[Provided material]
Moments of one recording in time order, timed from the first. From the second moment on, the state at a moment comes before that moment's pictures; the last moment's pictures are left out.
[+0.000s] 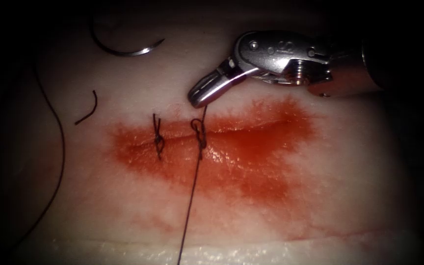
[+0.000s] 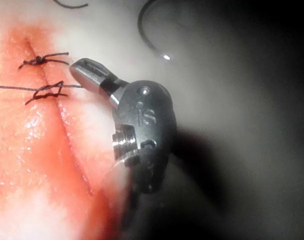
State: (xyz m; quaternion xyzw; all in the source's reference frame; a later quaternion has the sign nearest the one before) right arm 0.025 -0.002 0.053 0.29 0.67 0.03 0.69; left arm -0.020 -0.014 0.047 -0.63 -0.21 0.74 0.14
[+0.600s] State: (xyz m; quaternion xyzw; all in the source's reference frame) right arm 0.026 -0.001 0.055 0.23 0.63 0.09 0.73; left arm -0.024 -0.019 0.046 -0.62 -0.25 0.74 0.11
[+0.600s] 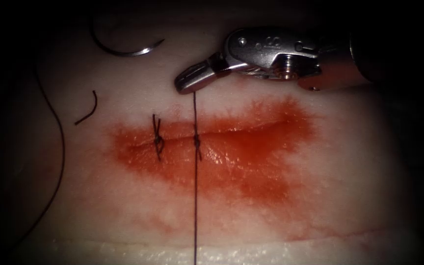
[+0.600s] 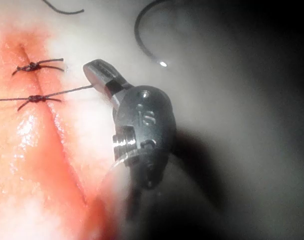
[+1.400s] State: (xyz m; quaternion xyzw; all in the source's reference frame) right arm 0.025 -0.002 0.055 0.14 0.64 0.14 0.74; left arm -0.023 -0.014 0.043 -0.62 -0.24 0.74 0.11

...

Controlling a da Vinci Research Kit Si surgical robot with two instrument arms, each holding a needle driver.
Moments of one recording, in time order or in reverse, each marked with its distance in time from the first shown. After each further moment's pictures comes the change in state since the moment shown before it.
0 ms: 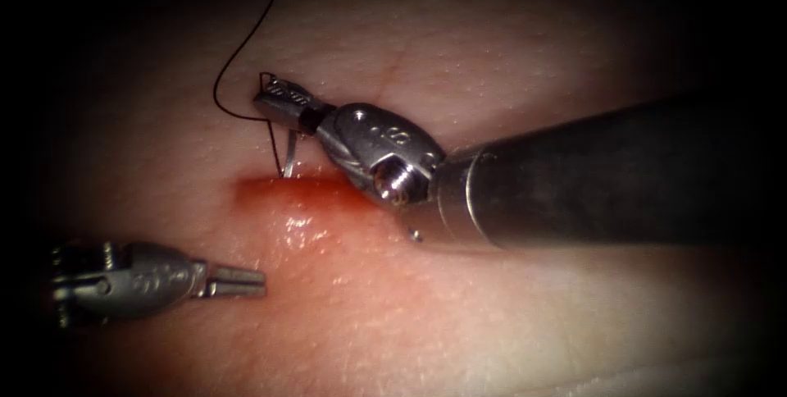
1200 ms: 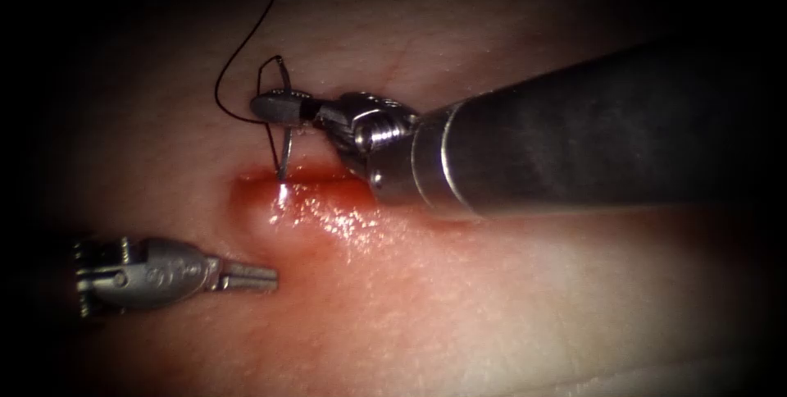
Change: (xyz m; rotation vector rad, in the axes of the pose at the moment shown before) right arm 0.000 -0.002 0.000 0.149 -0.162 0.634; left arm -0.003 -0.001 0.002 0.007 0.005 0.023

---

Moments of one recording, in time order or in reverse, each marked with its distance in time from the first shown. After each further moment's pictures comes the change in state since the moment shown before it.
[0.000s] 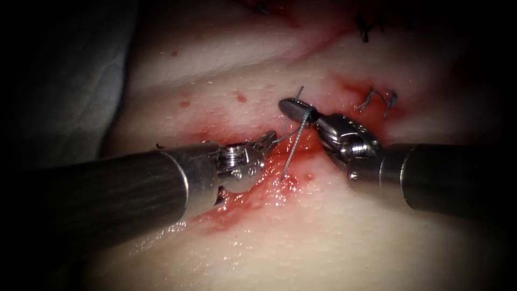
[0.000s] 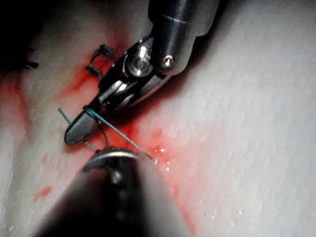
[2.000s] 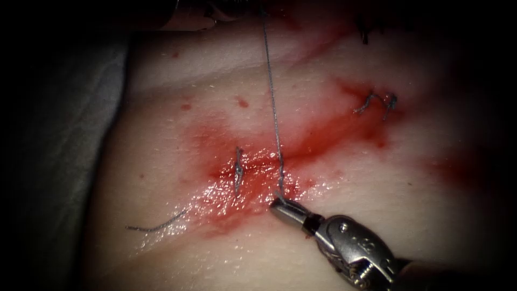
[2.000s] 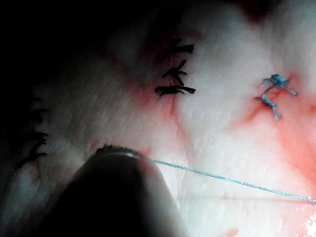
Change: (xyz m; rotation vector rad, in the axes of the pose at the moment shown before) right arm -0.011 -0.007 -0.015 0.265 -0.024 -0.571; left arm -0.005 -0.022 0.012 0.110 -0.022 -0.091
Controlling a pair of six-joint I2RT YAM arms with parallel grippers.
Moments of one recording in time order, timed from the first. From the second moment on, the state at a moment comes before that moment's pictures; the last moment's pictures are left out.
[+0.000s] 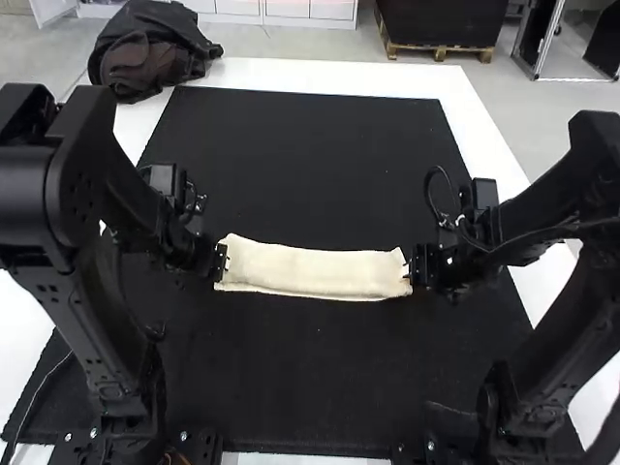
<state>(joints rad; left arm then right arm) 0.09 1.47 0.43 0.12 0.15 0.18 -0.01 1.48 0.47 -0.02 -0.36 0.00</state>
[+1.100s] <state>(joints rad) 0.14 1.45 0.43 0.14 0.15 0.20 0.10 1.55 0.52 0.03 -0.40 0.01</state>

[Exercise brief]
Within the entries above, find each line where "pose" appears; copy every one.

[Written solution]
Change: (xyz m; rotation vector rad, in the axes of the pose at the moment shown before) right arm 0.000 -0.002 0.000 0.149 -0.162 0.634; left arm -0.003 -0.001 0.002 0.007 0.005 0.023
Change: (xyz m; rotation vector rad, in the axes of the pose at the moment shown before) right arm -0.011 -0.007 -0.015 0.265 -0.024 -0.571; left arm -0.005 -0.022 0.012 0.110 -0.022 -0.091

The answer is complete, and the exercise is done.